One of Wills's boons is displaying how Thompson evolved in his writing.

> After his death, his widow, Anita Thompson, explained: “Here is the secret: Hell's Angels owes its genre-busting success to the previous fifteen years Hunter had spent studying the art and craft of writing.” Indeed, he continued to develop these odd, stylistic quirks that ultimately forged his own inimitable style, making his writing easily identifiable. But it was not just a matter of style. These unconventional transitions helped him to structure his stories, weaving the strands of the plot neatly, and guiding his reader seamlessly from scene to scene, idea to idea. By beginning paragraphs with certain sentence fragments, he was able to include more wisdom through digressions and tangents before bringing the reader suddenly back to the main track. It would become a major feature of his writing over the coming years.

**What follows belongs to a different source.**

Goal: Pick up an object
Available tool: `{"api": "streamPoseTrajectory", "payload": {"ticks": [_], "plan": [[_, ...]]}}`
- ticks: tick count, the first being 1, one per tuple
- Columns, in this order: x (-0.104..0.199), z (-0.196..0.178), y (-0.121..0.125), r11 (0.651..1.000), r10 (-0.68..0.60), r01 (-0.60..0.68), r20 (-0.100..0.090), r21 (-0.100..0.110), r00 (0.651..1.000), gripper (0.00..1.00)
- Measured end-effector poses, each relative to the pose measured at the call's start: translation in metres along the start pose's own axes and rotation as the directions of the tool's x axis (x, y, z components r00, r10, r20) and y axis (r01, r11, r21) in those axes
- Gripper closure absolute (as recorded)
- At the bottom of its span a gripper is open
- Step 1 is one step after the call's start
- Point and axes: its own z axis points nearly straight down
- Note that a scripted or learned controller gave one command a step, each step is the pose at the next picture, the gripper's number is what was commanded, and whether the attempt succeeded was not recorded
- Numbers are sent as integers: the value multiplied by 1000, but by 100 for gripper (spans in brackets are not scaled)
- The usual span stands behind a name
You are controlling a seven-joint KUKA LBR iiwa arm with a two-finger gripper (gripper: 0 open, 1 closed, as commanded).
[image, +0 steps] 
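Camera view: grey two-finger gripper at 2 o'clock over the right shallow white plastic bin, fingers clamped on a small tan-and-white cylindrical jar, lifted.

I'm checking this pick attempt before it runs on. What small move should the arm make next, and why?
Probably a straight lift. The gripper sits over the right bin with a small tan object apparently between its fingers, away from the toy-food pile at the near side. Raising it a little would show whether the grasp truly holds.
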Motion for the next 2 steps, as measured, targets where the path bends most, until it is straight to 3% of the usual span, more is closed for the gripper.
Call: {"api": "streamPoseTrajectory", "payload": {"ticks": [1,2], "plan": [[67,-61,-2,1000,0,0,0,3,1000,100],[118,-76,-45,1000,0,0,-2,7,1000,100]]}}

Wills's details on Thompson's *Hells Angels*, his breakthrough book, are important: they clearly lay out Thompson's ability (or inability, depending who is asked) to merge fiction and non-fiction. Wills also lays out the birth of Thompson's alter ego that would act a clear line in his life: Raoul Duke.

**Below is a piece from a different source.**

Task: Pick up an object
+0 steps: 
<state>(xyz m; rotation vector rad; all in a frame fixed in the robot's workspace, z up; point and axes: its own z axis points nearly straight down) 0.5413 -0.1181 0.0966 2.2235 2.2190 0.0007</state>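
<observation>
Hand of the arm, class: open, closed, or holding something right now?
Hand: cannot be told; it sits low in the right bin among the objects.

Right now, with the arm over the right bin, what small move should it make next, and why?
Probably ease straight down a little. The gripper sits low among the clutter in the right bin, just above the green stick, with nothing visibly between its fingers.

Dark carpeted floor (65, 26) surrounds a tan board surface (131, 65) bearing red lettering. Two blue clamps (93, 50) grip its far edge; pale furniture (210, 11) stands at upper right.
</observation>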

> This article features yet more self-mythologizing from Thompson, who was keen to tell his readers that he had almost blown up Richard Nixon by smoking a cigarette too close to the engine of his airplane. He also drops in a name that might have been familiar to readers of Hell’s Angels: Raoul Duke. Thompson again mentions Duke just briefly, this time to deliver a quote about only trusting a drunk used-car salesman. Years later, Thompson said that he used Duke because he wanted an Angel to say something but none of them would say exactly what he needed.

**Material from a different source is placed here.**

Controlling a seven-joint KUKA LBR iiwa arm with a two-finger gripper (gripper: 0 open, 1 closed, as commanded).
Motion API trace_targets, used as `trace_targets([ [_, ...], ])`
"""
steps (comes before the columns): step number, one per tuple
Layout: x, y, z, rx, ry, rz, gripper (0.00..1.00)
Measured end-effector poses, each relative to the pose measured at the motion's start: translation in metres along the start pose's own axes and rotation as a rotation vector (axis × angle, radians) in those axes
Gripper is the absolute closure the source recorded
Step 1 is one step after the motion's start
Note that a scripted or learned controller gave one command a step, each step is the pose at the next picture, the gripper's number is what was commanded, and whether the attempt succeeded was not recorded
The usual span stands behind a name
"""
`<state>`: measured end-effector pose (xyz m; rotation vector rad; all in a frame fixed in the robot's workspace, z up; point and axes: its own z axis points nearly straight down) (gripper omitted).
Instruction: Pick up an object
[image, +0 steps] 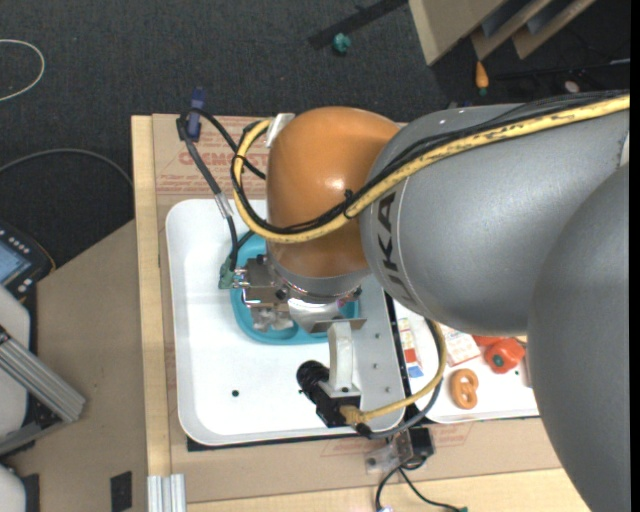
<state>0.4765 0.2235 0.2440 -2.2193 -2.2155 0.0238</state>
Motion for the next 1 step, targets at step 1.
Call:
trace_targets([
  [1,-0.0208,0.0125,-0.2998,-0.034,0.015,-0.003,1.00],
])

Remember Thompson's three-word sentence: 'Neutrality is obsolete'. It says everything about how style wins over truth, whatever truth is.

There is valuable writing on Thompson's downfall:

> Even the journalists who did like and respect Thompson found his actions in Vietnam baffling at best. Five days after arriving in the country, he suddenly fled to Hong Kong. Newsweek reporter Loren Jenkins, whom Thompson had known since 1963, was disappointed in him. “You’re here to write Fear and Loathing in Saigon,” he said, “not Hong Kong.” Thompson claimed that he needed to sort out the situation with his insurance, but Jenkins felt that he was simply afraid. Years later, in Kingdom of Fear, Thompson wrote that he had gone to Hong Kong to pick up money and drugs for his journalist friends, but this was a lie. He had brought the money with him on his original flight and the opium he spoke of was available just about anywhere in the city, including the hotel’s room service. Indeed, his audio recordings from a Hong Kong hotel room confirm that he left Saigon because “the cycle of panic and calm is so violent” that he could no longer stand it.

At the end of this book, I did not feel it is the product of a dilettante or sloppy writer. I believe it needs some firmer edits, but that can be arranged. We are left with a simple story of a troubled and talented writer who let it all go to shame. Thompson, it seems, wrote himself into becoming a gonzo character and lost the plot. Then again, who needs a plot?